Di provinsi tetangga Idlib, yang telah menjadi tempat pertempuran sengit, seorang pemimpin Syiah dari desa Kifaraya mengatakan menantu laki-lakinya diculik oleh Sunni tujuh bulan lalu.

“Saya harap ini semua adalah bagian dari perang dan ini akan hilang setelah selesai dan kita bisa hidup bersama dalam damai lagi,” kata Abu Abdullah Hassaneh. “Saya tidak menuding siapa pun. Itu haram (dilarang secara agama) untuk melakukannya.”

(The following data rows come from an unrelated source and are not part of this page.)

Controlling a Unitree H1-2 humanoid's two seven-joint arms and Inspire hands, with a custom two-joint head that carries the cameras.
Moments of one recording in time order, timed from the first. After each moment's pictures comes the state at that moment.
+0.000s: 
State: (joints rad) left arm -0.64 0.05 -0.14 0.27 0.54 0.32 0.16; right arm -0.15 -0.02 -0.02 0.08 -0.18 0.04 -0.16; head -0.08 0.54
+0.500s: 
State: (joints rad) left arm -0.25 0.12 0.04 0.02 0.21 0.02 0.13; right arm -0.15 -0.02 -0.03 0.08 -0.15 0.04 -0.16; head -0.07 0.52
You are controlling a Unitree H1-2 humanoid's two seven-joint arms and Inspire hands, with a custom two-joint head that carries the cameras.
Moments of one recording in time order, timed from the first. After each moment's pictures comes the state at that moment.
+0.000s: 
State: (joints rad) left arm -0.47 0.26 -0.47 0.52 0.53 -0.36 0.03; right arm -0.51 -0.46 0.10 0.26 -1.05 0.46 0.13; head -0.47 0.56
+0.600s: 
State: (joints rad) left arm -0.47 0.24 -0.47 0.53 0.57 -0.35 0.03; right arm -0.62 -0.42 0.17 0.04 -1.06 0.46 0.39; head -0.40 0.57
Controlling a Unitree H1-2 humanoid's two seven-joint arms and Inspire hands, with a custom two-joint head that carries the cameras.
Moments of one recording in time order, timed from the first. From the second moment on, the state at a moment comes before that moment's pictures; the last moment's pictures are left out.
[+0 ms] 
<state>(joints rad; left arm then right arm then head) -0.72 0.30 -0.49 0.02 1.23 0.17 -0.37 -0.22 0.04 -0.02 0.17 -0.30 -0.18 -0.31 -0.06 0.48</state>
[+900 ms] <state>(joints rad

Dalam konteks yang lebih luas, garis patahan sektarian Suriah mencerminkan perpecahan di wilayah tersebut. Kekuatan Syiah Iran dan Hizbullah mendukung Suriah, sementara Sunni Mesir, Arab Saudi dan sekutu Arab mereka yang lebih kecil membantu para pemberontak dan mendesak Assad untuk mundur. Pemberontak Suriah menuduh gerilyawan Hizbullah dan garis keras Syiah Irak berperang bersama pasukan Assad, meskipun mereka tidak memberikan bukti.

Sementara politisi oposisi Suriah di pengasingan berbicara tentang inklusi dan kesetaraan di Suriah pasca-Assad, pemberontak Sunni di lapangan berbicara pahit tentang perlunya pembalasan terhadap Alawit yang mereka katakan telah menjadi korban selama beberapa dekade.

Al-Hajji dan pejuang dari pemberontak Tentara Pembebasan Suriah bersikeras bahwa mereka akan mencabut pengepungan di Zahraa dan Nubl jika pasukan pemerintah dan Shabiha menyerah.

Tapi keinginan mereka untuk balas dendam terlihat jelas. Mereka mengatakan penduduk desa Syiah melakukan lebih dari sekedar memberikan perlindungan bagi loyalis rezim dan menuduh mereka mengambil bagian dalam penculikan dan penembakan Sunni.

Saudara laki-laki istri Al-Hajji terluka dalam baku tembak baru-baru ini dengan Sunni, katanya, tetapi keluarganya tidak mengatakan apa-apa tentang lukanya. Mereka juga mengelak saat dia menanyai mereka tentang kondisi di kedua kota tersebut.

Ayah Al-Hajji yang berusia 62 tahun, Abdou al-Hajji, bernada damai ketika berbicara tentang perpecahan. Dia mencatat bagaimana Sunni “merangkul” Syiah yang melarikan diri dari Lebanon selama perang Hizbullah dengan Israel pada tahun 2006.

“Kami sudah lama hidup damai dengan Syiah,” kata sesepuh al-Hajji. “Kami berbagi kegembiraan dalam pernikahan dan kesedihan dalam pemakaman.”

Hak Cipta 2012 The Associated Press.